In Seymour Whyte Constructions Pty Ltd v Ostwald Bros Pty Ltd (in liq,) the NSW Court of Appeal responded to each of the above points raised by the Victoria Court of Appeal as follows:

f. The idea that cash flow problems cease to be a concern for a company in liquidation fails to take into account the express power of a liquidator to trade on a business if it required for the beneficial disposal of the business. The claimant in liquidation may need a progress payment from the paying party to ensure that it can continue to trade the business and perform its rights under the contract. In addition, payment of a progress payment may enable a company in liquidation to discharge its few remaining obligations under the contract potentially entitling it to payment and possibly any security held;

g. A company wound up because it is alleged that it is insolvent may ultimately be found to have a surplus of assets over liabilities. It is not correct to suggest that creditors of a company in liquidation can never expect a full return of the amounts owed to them;

h. In the present case, Seymour Whyte refused to pay the Scheduled Amount prior to the liquidation despite stating that it proposed to do so. Had the Scheduled Amount been paid in accordance with the Security of Payment legislation, then Seymour Whyte's only remedy would have been to lodge a proof of debt and the notionally "interim" payment could well have been effectively final. The Court noted that Seymour Whyte was only able to make this argument because it had not paid the Scheduled Amount as agreed. In those circumstances the court refused to reward Seymour Whyte for delaying a progress payment; and

i. Section 553C of the Corporations Act 2001 (Cth) provides a mechanism to alleviate the unfairness by ensuring a right of set-off.

In those circumstances the New South Wales Court of Appeal reached the conclusion that the decision of the Victorian Court of Appeal in Façade was plainly wrong and should not be followed.

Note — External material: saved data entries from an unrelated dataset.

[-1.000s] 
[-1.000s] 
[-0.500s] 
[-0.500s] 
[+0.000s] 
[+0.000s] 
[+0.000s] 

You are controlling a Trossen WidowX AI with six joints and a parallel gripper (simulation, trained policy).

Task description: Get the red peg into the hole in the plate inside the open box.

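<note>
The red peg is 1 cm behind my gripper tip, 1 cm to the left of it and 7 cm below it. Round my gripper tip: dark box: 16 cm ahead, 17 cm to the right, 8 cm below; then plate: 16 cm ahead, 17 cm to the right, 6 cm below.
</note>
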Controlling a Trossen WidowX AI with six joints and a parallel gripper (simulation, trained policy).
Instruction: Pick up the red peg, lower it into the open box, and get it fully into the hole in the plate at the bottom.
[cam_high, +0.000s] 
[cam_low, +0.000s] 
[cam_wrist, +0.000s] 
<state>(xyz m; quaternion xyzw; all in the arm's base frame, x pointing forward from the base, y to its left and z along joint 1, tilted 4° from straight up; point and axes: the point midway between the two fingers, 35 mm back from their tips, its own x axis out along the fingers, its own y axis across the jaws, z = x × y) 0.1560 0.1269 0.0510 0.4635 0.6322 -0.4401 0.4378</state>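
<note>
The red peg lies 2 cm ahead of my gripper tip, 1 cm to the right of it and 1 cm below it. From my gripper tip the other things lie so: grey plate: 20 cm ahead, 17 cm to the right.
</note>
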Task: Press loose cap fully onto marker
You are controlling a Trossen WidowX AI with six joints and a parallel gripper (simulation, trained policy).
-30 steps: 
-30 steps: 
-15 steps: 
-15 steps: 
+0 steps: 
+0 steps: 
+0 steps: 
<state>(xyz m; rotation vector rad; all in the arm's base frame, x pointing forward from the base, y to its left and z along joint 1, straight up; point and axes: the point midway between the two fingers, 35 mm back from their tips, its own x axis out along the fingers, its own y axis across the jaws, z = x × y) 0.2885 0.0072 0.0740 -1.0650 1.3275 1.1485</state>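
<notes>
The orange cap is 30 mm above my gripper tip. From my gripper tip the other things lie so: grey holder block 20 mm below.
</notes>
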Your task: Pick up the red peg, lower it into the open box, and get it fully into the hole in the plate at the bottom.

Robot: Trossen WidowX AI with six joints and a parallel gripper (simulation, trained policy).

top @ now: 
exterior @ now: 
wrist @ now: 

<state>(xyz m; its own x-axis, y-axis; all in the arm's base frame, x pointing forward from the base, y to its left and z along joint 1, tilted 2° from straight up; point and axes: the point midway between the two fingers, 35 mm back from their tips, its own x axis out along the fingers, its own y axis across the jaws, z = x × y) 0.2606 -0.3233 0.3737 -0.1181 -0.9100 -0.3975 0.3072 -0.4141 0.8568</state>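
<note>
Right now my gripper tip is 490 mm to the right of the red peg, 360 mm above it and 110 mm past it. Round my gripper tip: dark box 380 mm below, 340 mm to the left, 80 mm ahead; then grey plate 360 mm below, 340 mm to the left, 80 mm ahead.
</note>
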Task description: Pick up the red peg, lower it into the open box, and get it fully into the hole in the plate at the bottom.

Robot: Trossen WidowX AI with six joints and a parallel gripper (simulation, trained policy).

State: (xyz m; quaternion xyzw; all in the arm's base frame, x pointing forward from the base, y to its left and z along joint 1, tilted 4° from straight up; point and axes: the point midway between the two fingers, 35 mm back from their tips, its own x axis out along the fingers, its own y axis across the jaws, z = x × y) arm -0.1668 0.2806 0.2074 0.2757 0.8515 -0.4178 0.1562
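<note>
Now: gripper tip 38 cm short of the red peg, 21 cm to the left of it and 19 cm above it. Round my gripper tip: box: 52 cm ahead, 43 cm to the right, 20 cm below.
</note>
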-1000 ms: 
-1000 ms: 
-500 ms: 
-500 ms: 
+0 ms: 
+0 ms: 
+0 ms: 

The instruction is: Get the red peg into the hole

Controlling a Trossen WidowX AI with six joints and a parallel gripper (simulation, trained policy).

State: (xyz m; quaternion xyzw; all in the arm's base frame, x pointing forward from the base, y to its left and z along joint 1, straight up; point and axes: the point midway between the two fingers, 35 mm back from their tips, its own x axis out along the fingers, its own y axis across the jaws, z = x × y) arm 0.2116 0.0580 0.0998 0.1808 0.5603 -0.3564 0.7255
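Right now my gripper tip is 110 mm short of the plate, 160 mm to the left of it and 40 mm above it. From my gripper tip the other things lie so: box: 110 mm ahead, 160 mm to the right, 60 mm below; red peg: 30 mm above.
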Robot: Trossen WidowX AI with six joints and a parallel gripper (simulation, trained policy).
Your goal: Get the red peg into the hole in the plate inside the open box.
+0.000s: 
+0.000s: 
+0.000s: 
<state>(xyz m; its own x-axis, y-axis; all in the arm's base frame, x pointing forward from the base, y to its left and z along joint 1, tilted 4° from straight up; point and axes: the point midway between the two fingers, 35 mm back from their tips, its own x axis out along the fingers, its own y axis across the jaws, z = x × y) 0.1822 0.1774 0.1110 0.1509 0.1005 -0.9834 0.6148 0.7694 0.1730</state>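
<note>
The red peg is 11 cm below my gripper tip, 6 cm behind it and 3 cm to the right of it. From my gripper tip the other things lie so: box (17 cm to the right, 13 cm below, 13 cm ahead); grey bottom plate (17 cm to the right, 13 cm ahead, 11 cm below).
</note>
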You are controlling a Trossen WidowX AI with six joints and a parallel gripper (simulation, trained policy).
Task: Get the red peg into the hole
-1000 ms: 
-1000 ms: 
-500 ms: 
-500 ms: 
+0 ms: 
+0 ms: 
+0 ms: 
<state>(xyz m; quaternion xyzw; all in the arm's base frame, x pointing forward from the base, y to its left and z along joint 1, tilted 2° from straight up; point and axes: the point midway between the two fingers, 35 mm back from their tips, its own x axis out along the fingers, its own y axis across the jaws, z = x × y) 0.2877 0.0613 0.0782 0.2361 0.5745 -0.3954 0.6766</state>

It should be noted that the NSW government has approved changes to Security of Payment legislation which come into force on a date in 2019 which will prevent a company in liquidation from serving a payment claim or taking actions to enforce it, including by making an application for adjudication or attempting to enforce an adjudication determination.3

2. Where does this leave other jurisdictions?

Victorian courts are now placed in the difficult position of being obliged to follow a binding Victorian Court of Appeal decision in circumstances which the New South Wales Court of Appeal has pronounced to be plainly wrong.

The NSW decision will be of more long term relevance in other jurisdictions where there is no plan to introduce amendments to prevent reliance on the Security of Payment legislation during liquidation. In those States and Territories the consequences of the case may be less clear.

In Queensland the competing views of NSW and Victorian judges to date have received limited judicial consideration. However, the recently commenced Building Industry Fairness (Security of Payment) Act 2017 (QLD) has already replaced the language upon which the Victorian courts relied heavily in reaching the outcome in the Façade decision. This suggests it is more likely that the NSW position will be followed in Queensland at least.

In December 2017 Jon Murray AM presented his review of Security of Payments legislation throughout Australia to the Minister for Small and Family Business (Murray Review). Whilst the Murray Review recommended harmonisation of Security of Payment legislation generally, it made a specific recommendation that such legislation should not apply in a liquidation scenario.4 This recommendation informed the NSW amendment referred to above.

As a consequence of the above there is a degree of uncertainty as to how this case will be viewed in other jurisdictions. If you are the respondent the uncertainty is good news and may give you the leverage to negotiate a better outcome with the liquidator.


1 [2019] NSWCA 11
2 [2016] VSCA 247
3 Building and Construction Industry Security of Payment Amendment Bill 2018 (NSW) s 32B(1).
4 Jon Murray, 'Review of Security of Payment Laws' (Report, Department of Jobs and Small Business, 2017) 119, Recommendation 10.